Towards Understanding Layer Contributions in Tabular In-Context Learning Models
Amir Rezaei Balef, Mykhailo Koshil, Katharina Eggensperger
TL;DR
This work investigates how individual layers contribute to predictions in tabular ICL models (TabPFN-v1, TabPFN-v2, TabICL) using the Layers as Painters framework. By conducting layer swapping, repeating, skipping, and probing across 15 TabArena tasks, the authors reveal that later layers do not always add new information and that early layers often dominate, with notable model-specific differences—especially for TabPFN-v2. The results highlight partial redundancy and opportunities for compression and interpretability, while confirming that layer order and inter-layer dynamics differ from those observed in LLMs.

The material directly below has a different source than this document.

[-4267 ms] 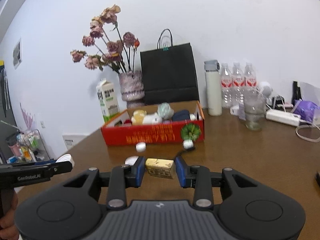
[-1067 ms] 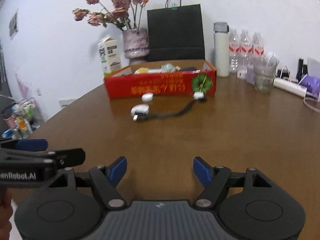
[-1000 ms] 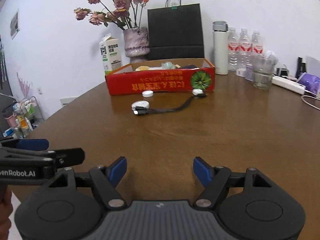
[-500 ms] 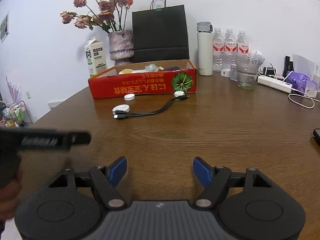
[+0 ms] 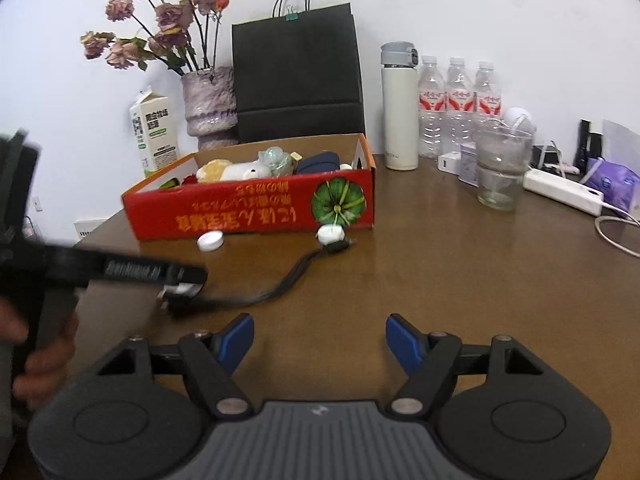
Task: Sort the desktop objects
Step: 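Grasp the white round charger with the left gripper while the right gripper grasps the small white cap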
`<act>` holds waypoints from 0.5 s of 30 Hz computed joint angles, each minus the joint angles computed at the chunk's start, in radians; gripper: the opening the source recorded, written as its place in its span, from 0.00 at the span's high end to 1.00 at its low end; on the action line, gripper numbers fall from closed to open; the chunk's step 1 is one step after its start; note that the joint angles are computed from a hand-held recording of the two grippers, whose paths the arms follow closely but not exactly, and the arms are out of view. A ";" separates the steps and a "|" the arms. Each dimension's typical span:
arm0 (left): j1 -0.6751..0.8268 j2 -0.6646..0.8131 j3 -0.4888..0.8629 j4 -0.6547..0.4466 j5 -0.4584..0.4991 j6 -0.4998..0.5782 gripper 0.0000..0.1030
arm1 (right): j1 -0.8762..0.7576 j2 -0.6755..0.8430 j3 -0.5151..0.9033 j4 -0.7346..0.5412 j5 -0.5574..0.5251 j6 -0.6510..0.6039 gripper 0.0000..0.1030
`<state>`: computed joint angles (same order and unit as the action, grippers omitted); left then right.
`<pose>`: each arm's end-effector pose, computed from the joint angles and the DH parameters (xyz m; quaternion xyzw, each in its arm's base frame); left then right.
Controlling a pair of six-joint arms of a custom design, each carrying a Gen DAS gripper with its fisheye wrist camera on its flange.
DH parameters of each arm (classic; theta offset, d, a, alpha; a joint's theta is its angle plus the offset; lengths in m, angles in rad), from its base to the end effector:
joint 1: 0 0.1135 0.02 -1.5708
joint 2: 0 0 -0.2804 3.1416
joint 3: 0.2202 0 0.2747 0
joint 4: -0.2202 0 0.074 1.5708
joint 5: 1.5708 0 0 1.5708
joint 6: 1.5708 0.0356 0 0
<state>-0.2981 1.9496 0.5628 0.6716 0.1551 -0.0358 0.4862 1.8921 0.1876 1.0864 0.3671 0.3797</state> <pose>0.2987 -0.0975 0.0499 0.1505 0.8952 -0.1382 0.3962 0.2002 0.0913 0.0437 0.0371 0.8770 0.0419 0.4773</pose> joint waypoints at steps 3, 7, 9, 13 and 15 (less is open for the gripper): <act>0.001 0.023 0.001 0.030 0.003 0.010 0.47 | -0.081 0.033 0.119 -0.073 -0.080 -0.059 0.35; -0.005 0.046 -0.002 0.076 0.000 0.018 0.61 | -0.157 0.110 0.294 -0.171 -0.150 -0.099 0.43; 0.000 0.052 0.000 0.087 0.004 0.020 0.61 | -0.180 0.155 0.376 -0.216 -0.162 -0.118 0.46; 0.029 0.051 -0.005 0.095 0.038 -0.008 0.61 | -0.200 0.232 0.516 -0.312 -0.143 -0.148 0.50; 0.033 0.048 -0.014 0.111 0.007 -0.022 0.61 | -0.202 0.257 0.553 -0.347 -0.134 -0.148 0.56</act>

These findings motivate the development of lightweight, more interpretable tabular ICL architectures and invite further study into stability across tasks and initializations.
Abstract
Despite the architectural similarities between tabular in-context learning (ICL) models and large language models (LLMs), little is known about how individual layers contribute to tabular prediction. In this paper, we investigate how the latent spaces evolve across layers in tabular ICL models, identify potential redundant layers, and compare these dynamics with those observed in LLMs. We analyze TabPFN and TabICL through the "layers as painters" perspective, finding that only subsets of layers share a common representational language, suggesting structural redundancy and offering opportunities for model compression and improved interpretability.